I spent just a small amount of time making sure that the holes for the skins and the ribs were already final sized. I picked a few random holes and they all were exactly the size they need to be. I spent alot of my time over the past few days reorganizing, getting some tools that will help alleviate some issues and doing some research.
First, my plans binder is getting too full. I ordered a larger one and got it split out with tabs now and with some plastic sleeves for putting pages in from service bulletins, purchased item manuals and installation instructions, etc. I’m just waiting on the bigger binder now to come in and I’ll transfer all of that work into the new binder.

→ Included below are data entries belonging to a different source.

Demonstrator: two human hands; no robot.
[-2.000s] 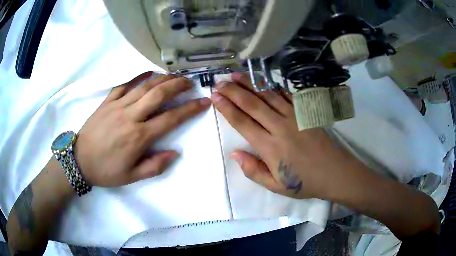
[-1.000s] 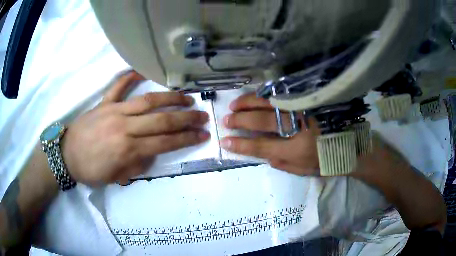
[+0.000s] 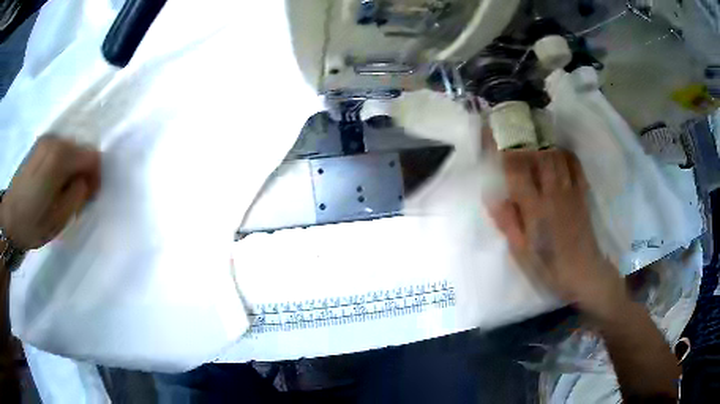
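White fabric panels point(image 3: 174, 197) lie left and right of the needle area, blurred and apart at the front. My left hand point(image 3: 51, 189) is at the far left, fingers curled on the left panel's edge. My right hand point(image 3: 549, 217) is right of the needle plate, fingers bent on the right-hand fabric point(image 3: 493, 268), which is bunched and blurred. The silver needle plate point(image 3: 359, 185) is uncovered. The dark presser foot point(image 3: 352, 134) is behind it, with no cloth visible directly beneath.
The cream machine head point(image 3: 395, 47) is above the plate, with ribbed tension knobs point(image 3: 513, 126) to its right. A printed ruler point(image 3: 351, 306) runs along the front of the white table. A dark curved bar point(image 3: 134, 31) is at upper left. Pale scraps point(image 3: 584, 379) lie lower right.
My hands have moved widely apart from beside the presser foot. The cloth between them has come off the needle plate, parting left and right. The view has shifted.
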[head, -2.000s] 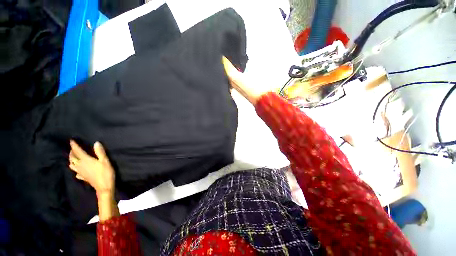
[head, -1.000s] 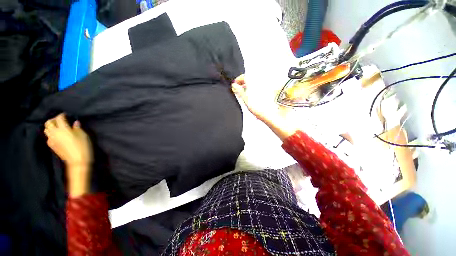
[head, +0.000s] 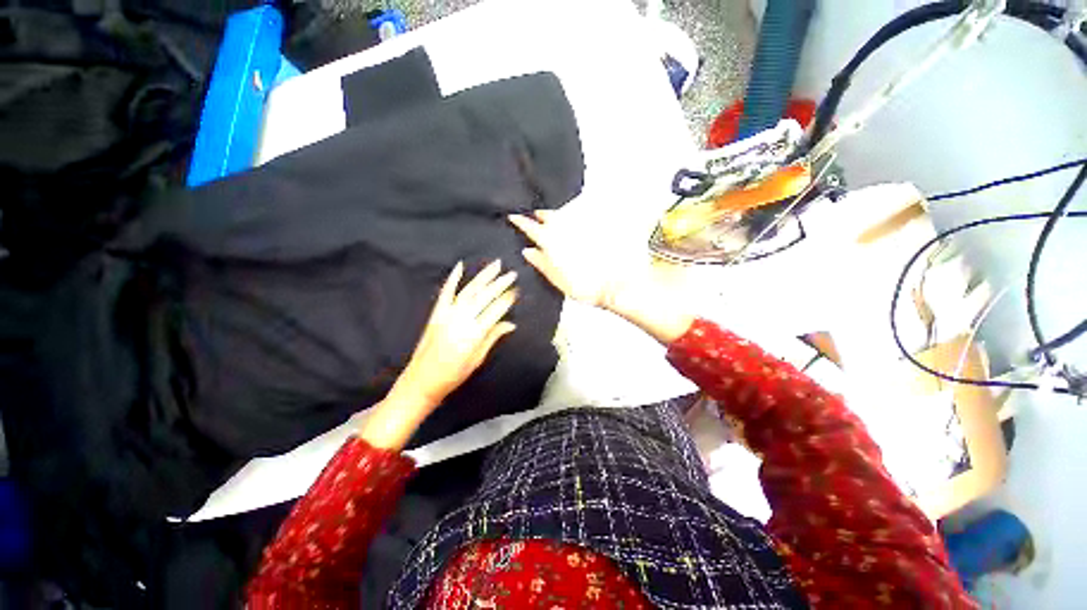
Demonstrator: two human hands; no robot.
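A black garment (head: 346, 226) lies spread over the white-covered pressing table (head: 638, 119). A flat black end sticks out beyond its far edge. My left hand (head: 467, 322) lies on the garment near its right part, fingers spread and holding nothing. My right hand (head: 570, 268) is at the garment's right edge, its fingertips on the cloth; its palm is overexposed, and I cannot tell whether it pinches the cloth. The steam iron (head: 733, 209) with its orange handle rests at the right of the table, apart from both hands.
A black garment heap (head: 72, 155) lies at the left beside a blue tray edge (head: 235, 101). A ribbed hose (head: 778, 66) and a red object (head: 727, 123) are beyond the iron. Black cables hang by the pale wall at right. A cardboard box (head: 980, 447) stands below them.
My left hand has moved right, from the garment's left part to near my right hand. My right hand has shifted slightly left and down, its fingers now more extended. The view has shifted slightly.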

Second, I ordered a few additional rivet sets that I found were going to be helpful in elevating my build quality. First was the Boeing rivet set. It is a truly flush rivet set with a polyurethane rim. My previous flush rivet set that I’d used the most had a thick rubber cup around the outside of it that solved my first flush rivet sets issue of moving around on me, but it added a new one where I couldn’t see in to make sure I was directly on the rivet and not setting a rivet slightly high in the hole. This one has the transparent polyurethane rim that will let me see through to make sure I’m on. Also, it truly looks like it is flatter than the previous two sets I had. They were just so curved that it was difficult to stay directly flat on the rivet without constant monitoring. I guess I just need to bring my boys out more often to help me rivet LOL.

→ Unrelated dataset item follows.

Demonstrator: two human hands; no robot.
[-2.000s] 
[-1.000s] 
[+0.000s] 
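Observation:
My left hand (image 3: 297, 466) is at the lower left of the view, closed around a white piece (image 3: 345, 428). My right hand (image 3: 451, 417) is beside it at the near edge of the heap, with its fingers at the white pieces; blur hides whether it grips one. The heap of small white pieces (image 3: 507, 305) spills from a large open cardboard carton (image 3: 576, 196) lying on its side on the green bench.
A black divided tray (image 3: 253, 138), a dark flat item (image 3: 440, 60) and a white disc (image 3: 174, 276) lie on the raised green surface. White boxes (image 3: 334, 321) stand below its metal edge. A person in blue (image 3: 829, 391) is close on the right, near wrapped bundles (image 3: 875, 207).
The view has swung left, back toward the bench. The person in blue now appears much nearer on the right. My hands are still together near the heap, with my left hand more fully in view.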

Third, I ordered some 7.5″ and 10″ AN470 rivet sets. The offset rivet set is just not functional and I feel like I’m losing power to set the rivets. It took me about 20 seconds of riveting to set the rivets this last time, but without changing any air settings I could set a rivet in 2 seconds with the straight set. So hopefully this will decrease the wear on my body while trying to set rivets in those harder to reach places. I also read from a forum that if you use some tape on the offset rivet set then that is also helpful. Fingers crossed this works.

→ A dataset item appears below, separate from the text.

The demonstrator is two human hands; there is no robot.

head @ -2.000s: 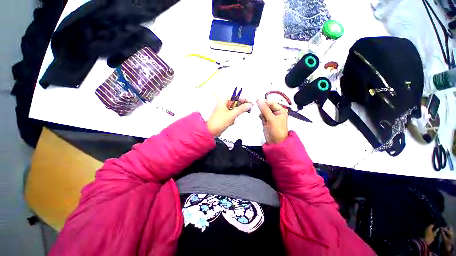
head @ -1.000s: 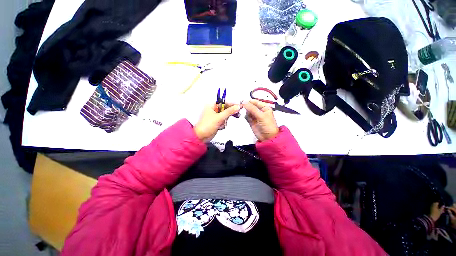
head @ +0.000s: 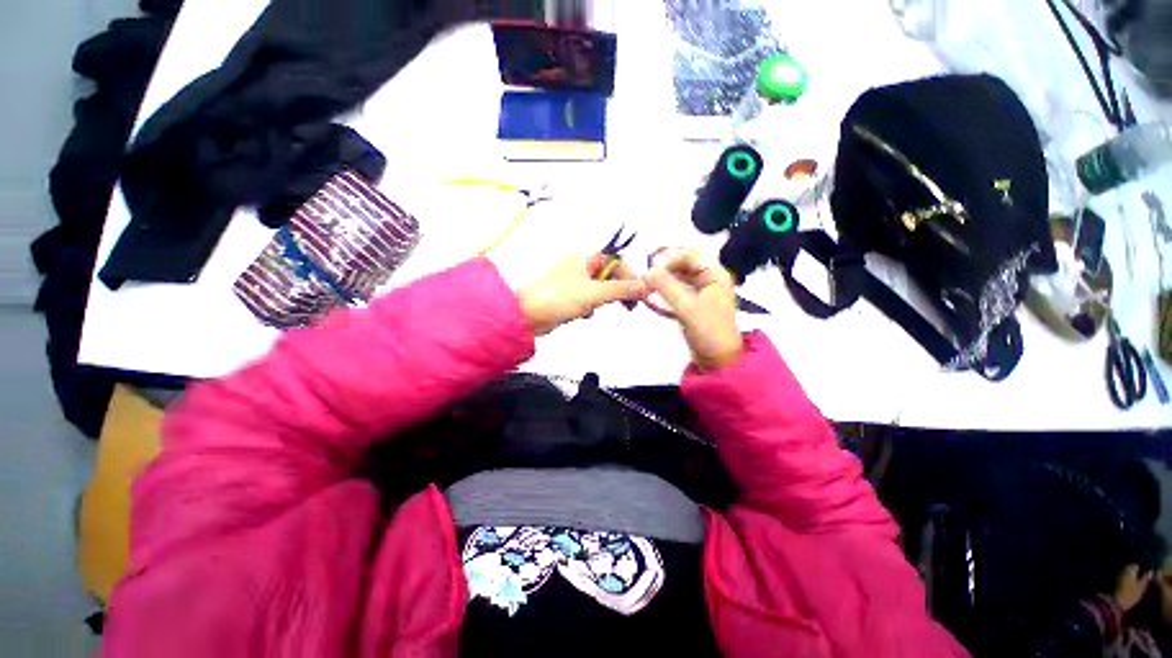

And fourth, and the most expensive of all was that I bought a 3D printer. I bought a Bambu X1C which will be coming in February. I’ve seen from Allan Glen’s build logs that he has printed many parts, jigs, and tools that help him be accurate with his build and make things function properly and look cleaner. I’ve already used some of his prints but I was having a friend print them. I didn’t want to bother him too much so I decided to get my own. This way I can print tools or jigs and if they are slightly off and need reprinting I don’t have to bug anyone and I can have it redone in a short amount of time. I picked the X1C because it was reviewed to be easy to use with little tweaking and it could also print in polycarbonate, fiberglass reinforced, as well as carbon reinforced materials. Fingers crossed this will not be a waste of money, but my friends at work and at church have all said that they’ve been printing so many things to fix things in their life or to make a solution that doesn’t exist. I also have my son, Andrew, who has been taking a CAD class in high school for the past year and a half so he should be able to show me the ropes in the CAD software.

I also found through Allan’s page that there is an avionics wiring class from the Aircraft Electronics Association called “Avionics Installation for Experimental Aircraft” that they host in Kansas City that is basically a three day course on how to plan, design, and implement your avionics solution. I really want to take that course and since it is fairly close to home, we might just take a small family vacation up there this summer so I can take the class and the kids can go around and have fun.
And finally, one thing I don’t want to forget is Allan mentioned using this 3M Scotch-Weld DP2216 Epoxy Adhesive for things around the airplane where you don’t want to use the ProSeal. I’ll have to see where I might use it instead but I at least want to document it in a post so I can reference it again in the future.